Patent-litigation suits are easy and inexpensive to file, and sending a threatening demand letter costs as little as the price of a postage stamp. Meanwhile, every dollar spent defending against these meritless lawsuits is one less dollar that small businesses can invest in technological innovation, growing the economy, and creating jobs.

About 80 percent of victims are small and medium sized businesses — and that’s no coincidence. The average company victimized by trolls’ lawsuits has annual revenues of $11 million a year. Trolls realize that unlike large corporations, smaller businesses — especially startups — typically don’t have the resources to hire legal teams to defend them and will agree to settle out of court to avoid costly litigation.

Hosco Fittings, a 15-employee paint accessories manufacturer based in Wixom, was sued by patent trolls for including products in its catalogue with expired patents. The trolls demanded $500 for every product sold with a mislabeled or out-of-date patent. Hosco fought back and successfully had the case thrown out over the course of several months — time and resources that could have been spent on business development and expansion.

The situation is so bad that Michigan small business owners, State Attorney General Bill Schuette, and even HBO’s Last Week Tonight host John Oliver have jumped into the debate. In December 2013, Schuette was among 42 state attorneys general who wrote to the Federal Trade Commission commending it for its plan to conduct a wide-ranging investigation of patent trolls. This spring, Oliver described the problem as “insane” and said something needs to be done about it.

Oliver is right, and Congress has worked out fair, bipartisan solutions. Two reform bills — the Innovation Act in the House and Protecting American Talent and Entrepreneurship know as the PATENT Act in the Senate — would discourage trolls from filing frivolous lawsuits, help small businesses fight back and make sure that inventors who do need to defend their property rights in court can do so without any extra roadblocks. Each bill earned overwhelming committee approval this summer.
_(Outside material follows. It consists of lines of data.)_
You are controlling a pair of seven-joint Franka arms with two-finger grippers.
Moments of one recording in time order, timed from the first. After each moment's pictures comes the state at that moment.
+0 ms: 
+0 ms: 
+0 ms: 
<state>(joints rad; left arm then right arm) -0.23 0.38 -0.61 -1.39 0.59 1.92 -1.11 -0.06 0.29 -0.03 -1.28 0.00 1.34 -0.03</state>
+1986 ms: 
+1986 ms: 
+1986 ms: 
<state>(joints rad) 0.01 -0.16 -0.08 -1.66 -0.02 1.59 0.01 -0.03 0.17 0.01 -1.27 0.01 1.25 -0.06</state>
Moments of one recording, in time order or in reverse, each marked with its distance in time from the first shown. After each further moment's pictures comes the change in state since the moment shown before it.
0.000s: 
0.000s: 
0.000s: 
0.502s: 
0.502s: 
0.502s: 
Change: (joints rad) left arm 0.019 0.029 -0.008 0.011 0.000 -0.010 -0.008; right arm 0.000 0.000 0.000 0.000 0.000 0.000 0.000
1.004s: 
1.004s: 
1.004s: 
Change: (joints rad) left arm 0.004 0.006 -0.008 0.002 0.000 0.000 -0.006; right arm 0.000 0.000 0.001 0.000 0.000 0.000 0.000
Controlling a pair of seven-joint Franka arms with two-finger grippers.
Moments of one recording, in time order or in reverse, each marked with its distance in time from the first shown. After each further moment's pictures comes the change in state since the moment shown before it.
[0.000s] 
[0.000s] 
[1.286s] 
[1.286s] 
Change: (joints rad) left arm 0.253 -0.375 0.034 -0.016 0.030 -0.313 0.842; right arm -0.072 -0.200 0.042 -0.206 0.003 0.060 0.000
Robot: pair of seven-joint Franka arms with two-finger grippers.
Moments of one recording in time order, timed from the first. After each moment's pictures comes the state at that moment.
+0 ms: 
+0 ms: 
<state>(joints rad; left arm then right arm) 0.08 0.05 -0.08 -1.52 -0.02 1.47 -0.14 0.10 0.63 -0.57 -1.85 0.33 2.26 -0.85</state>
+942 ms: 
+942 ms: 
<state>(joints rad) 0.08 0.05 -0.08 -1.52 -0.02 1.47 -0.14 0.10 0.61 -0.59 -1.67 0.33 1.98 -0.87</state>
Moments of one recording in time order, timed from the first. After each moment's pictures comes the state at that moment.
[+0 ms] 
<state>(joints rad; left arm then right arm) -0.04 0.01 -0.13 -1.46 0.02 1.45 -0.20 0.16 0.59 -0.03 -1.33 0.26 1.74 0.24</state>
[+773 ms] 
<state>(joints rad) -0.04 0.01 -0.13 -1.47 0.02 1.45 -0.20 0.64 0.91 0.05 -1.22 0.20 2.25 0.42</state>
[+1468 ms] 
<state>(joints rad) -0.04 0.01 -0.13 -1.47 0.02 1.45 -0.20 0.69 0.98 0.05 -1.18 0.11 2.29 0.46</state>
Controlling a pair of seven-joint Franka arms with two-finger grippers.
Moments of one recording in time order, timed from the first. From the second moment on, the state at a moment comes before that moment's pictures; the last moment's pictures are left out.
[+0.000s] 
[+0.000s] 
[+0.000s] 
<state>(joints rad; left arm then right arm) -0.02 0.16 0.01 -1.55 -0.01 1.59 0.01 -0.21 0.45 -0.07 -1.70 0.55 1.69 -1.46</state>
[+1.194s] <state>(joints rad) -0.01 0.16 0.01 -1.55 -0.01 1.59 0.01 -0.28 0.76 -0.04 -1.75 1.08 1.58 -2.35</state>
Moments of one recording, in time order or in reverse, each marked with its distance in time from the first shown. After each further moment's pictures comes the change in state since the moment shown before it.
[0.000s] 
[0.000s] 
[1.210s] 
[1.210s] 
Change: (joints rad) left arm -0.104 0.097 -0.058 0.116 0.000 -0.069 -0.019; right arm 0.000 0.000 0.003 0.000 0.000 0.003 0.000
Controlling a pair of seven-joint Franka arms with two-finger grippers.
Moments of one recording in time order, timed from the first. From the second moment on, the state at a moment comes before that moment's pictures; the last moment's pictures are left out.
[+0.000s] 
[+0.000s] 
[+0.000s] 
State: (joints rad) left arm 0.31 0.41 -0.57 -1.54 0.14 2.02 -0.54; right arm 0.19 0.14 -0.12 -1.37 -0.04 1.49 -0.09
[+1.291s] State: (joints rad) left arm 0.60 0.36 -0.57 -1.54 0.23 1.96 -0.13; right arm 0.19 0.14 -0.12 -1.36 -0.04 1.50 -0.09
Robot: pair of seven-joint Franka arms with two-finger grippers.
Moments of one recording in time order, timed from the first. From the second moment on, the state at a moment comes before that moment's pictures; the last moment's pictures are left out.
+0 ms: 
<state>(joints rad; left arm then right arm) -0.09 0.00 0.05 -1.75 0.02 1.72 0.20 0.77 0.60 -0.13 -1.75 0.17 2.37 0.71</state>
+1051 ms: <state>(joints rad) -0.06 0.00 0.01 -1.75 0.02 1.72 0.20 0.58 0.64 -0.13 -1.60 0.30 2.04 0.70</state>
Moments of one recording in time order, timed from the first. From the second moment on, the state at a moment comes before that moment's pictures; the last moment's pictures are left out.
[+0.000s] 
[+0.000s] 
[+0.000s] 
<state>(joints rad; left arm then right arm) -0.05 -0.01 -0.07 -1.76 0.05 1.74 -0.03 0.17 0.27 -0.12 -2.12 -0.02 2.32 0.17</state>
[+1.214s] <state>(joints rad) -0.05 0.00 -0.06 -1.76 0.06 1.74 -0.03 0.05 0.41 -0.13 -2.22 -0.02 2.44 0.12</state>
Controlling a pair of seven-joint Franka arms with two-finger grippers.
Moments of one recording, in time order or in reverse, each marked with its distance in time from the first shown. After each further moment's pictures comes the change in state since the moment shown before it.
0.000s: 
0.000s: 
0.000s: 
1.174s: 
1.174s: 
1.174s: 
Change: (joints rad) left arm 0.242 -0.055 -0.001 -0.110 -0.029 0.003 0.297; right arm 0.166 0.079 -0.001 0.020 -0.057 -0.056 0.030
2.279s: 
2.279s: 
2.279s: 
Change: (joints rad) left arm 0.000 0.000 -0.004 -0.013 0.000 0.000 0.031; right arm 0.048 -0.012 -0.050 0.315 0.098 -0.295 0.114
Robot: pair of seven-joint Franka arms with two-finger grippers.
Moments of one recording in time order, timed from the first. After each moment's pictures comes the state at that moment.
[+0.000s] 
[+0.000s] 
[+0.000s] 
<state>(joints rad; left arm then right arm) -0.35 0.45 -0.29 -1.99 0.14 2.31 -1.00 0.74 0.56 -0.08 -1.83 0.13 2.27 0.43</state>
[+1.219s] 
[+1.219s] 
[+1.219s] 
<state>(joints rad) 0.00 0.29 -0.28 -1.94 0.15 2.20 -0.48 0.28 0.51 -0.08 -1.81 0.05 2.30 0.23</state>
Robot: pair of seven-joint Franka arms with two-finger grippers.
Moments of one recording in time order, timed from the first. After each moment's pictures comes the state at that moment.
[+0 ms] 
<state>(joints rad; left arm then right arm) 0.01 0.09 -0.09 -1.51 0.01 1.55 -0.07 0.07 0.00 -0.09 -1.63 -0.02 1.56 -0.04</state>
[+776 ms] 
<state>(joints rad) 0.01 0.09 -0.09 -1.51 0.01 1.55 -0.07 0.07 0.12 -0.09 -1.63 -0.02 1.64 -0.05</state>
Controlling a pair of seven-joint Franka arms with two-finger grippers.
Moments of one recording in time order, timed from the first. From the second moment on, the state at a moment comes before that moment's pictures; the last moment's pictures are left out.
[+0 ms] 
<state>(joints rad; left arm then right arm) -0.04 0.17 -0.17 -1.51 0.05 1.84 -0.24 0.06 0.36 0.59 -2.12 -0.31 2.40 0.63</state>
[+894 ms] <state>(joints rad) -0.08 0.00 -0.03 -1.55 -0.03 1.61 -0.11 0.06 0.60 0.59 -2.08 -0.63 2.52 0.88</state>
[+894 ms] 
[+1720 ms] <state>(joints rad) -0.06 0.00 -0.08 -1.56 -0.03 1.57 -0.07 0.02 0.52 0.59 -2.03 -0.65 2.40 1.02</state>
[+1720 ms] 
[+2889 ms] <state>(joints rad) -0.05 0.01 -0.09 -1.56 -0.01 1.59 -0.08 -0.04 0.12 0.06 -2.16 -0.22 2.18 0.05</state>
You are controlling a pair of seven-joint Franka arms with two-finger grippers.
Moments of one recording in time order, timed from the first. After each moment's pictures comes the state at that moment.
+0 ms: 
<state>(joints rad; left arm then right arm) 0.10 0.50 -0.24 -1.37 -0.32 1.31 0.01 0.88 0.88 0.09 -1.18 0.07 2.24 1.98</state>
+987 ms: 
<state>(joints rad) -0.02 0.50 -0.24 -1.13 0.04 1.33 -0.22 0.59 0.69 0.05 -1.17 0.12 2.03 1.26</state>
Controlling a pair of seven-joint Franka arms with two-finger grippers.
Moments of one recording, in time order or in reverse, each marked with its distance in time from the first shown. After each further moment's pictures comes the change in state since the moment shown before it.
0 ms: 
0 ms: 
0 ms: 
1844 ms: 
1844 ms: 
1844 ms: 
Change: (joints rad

Neither of these common-sense bills has received a full floor vote yet — and they never will, if patent trolls get their way. But, just in case, trolls are stepping up their efforts to cash in before Congress intervenes. In the first half of 2015, patent lawsuits filed in district courts jumped 11 percent over the same period last year. More than two-thirds of patent-infringement suits this year have been initiated by trolls and nine in 10 of the suits involved high-tech companies.

Bogus patent claims drain $80 billion from the U.S. economy each year. Trolls’ lawsuits typically drag through the court system at a snail’s pace — an average of  2.7 years — all the while tying up small businesses’ resources. Real reform to prevent patent-litigation abuse will require changing the economic incentives of patent suits, shifting the burden of proof in frivolous claims to the trolls and away from innovators and entrepreneurs.

The fee-shifting provisions of the Innovation Act and the PATENT Act will ensure patent trolls must pay defendants’ legal fees if those trolls bring bogus lawsuits and lose their cases. Provisions in both bills would also make it easier to collect legal fees from patent troll shell companies, reducing the likelihood trolls will simply declare bankruptcy and disappear if they lose the lawsuits.

Congress now has an opportunity to seize this moment of bipartisanship and stop predatory patent trolls from further extortion of our state and our country’s legitimate businesses. We can’t allow special-interest groups to stop the real progress our lawmakers have made on this issue.

Gary Shapiro of Birmingham, is president and CEO of the Consumer Electronics Association, a U.S. trade association representing more than 2,000 consumer electronics companies, and author of The New York Times best-selling books, Ninja Innovation: The Ten Killer Strategies of the World’s Most Successful Businesses and The Comeback: How Innovation Will Restore the American Dream.